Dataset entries
◇ ◇ ◇

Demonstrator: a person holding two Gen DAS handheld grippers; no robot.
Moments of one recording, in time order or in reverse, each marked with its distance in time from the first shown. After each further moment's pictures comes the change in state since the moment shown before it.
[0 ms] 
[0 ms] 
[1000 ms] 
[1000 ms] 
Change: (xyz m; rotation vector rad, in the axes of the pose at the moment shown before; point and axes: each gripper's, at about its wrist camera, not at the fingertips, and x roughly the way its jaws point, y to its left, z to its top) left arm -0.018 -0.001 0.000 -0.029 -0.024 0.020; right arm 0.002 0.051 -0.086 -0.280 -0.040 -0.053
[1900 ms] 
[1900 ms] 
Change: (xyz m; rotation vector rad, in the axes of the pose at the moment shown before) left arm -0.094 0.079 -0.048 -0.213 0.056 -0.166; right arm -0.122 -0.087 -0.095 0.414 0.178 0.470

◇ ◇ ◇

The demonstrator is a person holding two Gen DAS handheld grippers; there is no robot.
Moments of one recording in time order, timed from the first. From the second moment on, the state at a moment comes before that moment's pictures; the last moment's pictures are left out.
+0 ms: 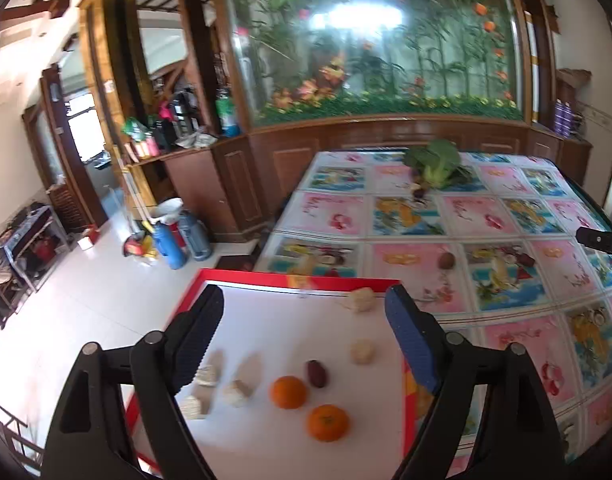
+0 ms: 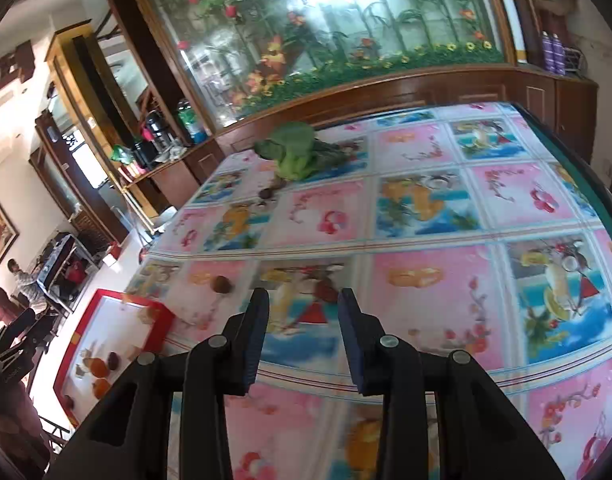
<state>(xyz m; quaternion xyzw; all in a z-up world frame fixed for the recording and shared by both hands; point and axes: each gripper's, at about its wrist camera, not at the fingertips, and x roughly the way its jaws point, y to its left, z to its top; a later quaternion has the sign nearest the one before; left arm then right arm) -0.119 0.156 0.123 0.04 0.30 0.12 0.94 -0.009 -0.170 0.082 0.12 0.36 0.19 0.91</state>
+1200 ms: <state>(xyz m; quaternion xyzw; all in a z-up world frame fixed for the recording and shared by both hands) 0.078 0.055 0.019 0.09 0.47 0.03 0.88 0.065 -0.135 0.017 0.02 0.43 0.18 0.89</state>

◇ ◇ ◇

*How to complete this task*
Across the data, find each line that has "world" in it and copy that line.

*Your response*
<state>(xyz m; quaternion xyzw; all in a z-up world frame fixed for the recording and shared by both hands; point and axes: each gripper's, at about its wrist camera, not at the fingertips, and x roughly the way its jaws point, y to its left, z to its top; a later quaternion has the sign nearest the one before; left arm then right arm) -0.119 0.156 0.123 0.04 0.30 0.12 0.94 -0.009 -0.170 0.082 0.12 0.36 0.19 0.91</state>
+1200 ms: <state>(xyz m; quaternion xyzw; all in a z-up world frame fixed for the recording and shared by both hands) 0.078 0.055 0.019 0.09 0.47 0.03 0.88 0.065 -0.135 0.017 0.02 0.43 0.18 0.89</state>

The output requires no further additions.